“This paper presents a theoretical proof that AGI systems will structurally collapse under certain semantic conditions…”
No it doesn’t.
Shannon entropy measures statistical uncertainty in data. It says nothing about whether an agent can invent new conceptual frames. Equating “frame changes” with rising entropy is a metaphor, not a theorem, so it doesn’t even make sense as a mathematical proof.
This is philosophical musing at best.
Correct: Shannon entropy originally measures statistical uncertainty over a fixed symbol space. When the system is fed additional information/data, then entropy goes down, uncertainty falls. This is always true in situations where the possible outcomes are a) sufficiently limited and b)unequally distributed. In such cases, with enough input, the system can collapse the uncertainty function within a finite number of steps.
But the paper doesn’t just restate Shannon.
It extends this very formalism to semantic spaces where the symbol set itself becomes unstable. These situations arise when (a) entropy is calculated across interpretive layers (as in LLMs), and (b) the probability distribution follows a heavy-tailed regime (α ≤ 1). Under these conditions, entropy divergence becomes mathematically provable.
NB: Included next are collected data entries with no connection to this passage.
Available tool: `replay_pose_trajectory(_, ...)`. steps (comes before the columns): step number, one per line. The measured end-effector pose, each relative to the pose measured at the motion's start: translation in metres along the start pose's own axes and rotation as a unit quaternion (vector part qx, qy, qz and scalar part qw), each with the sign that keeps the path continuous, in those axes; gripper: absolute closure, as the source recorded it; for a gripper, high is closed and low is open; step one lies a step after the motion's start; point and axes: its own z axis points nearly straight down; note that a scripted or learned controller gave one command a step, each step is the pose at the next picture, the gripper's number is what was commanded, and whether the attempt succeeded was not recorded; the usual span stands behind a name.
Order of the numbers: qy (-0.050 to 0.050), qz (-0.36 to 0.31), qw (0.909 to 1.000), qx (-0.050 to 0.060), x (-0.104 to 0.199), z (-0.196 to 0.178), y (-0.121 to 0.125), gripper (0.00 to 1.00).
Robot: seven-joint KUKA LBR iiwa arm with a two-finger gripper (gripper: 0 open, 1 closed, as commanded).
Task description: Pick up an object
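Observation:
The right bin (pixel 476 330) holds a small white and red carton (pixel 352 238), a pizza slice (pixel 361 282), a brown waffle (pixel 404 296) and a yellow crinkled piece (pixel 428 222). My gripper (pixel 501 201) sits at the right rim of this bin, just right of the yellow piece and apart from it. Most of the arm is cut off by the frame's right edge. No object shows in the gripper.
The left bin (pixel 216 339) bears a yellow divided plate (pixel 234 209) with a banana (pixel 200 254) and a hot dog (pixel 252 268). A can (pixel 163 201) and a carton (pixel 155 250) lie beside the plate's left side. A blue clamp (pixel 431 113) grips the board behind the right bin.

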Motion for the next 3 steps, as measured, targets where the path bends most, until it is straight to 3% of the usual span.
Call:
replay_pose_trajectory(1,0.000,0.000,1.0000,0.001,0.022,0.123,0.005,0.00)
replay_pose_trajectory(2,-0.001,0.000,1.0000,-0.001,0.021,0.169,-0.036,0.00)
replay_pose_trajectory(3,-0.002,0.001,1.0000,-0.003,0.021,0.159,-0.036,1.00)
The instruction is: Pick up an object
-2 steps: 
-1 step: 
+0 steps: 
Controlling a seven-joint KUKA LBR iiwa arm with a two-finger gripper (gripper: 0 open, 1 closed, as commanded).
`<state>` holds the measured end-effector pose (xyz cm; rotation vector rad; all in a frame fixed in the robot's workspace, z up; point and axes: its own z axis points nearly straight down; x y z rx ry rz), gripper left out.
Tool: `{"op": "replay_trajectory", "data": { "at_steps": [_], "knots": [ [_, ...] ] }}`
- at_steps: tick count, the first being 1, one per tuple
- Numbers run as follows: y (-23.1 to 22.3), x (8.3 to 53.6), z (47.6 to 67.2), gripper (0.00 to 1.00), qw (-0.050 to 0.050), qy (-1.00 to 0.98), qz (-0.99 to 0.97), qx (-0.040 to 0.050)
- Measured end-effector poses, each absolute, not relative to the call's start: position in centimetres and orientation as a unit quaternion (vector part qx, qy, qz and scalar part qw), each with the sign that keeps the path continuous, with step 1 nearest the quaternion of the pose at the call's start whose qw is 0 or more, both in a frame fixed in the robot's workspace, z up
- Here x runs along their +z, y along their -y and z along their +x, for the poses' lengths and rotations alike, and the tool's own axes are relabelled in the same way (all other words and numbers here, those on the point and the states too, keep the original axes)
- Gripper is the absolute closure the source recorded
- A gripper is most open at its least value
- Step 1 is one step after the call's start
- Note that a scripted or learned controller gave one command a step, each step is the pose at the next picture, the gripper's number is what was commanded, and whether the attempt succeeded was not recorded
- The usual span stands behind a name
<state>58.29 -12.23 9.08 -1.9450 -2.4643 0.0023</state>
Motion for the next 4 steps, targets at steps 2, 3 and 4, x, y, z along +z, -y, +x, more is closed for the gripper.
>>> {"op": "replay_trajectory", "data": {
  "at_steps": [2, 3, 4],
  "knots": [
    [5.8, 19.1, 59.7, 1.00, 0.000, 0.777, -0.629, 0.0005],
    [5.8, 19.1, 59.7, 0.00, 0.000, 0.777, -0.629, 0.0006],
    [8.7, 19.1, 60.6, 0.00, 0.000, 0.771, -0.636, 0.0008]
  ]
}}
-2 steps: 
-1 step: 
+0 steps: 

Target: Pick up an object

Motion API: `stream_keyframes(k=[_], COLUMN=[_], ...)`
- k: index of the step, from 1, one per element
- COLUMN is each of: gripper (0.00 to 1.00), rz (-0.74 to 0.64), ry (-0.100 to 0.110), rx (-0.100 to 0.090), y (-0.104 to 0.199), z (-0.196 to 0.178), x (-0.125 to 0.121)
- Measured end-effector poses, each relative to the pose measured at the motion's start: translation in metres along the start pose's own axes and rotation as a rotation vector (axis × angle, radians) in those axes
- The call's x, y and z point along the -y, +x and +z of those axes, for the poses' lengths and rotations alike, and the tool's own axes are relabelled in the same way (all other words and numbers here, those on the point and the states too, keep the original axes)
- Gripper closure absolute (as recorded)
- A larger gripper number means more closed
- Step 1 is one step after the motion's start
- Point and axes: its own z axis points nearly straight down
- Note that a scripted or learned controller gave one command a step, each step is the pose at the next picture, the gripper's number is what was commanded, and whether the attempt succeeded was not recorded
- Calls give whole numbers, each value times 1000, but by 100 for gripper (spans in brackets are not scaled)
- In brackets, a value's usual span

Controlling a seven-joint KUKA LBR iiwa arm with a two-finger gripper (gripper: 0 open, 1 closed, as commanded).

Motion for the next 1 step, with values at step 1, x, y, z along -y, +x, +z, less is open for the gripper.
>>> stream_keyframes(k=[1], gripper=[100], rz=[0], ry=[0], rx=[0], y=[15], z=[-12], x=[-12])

This is far from being metaphorical: it’s backed by formal Coq-style proofs (see Appendix C in he paper).
AND: it is exactly the mechanism that can explain the Apple-Papers' results
Your paper only claims that those Coq snippets constitute a "constructive proof sketch". Have those formalizations actually been verified, and if so, why not include the results in the paper?
Separately from that, your entire argument wrt Shannon hinges on this notion that it is applicable to "semantic spaces", but it is not clear on what basis this jump is made.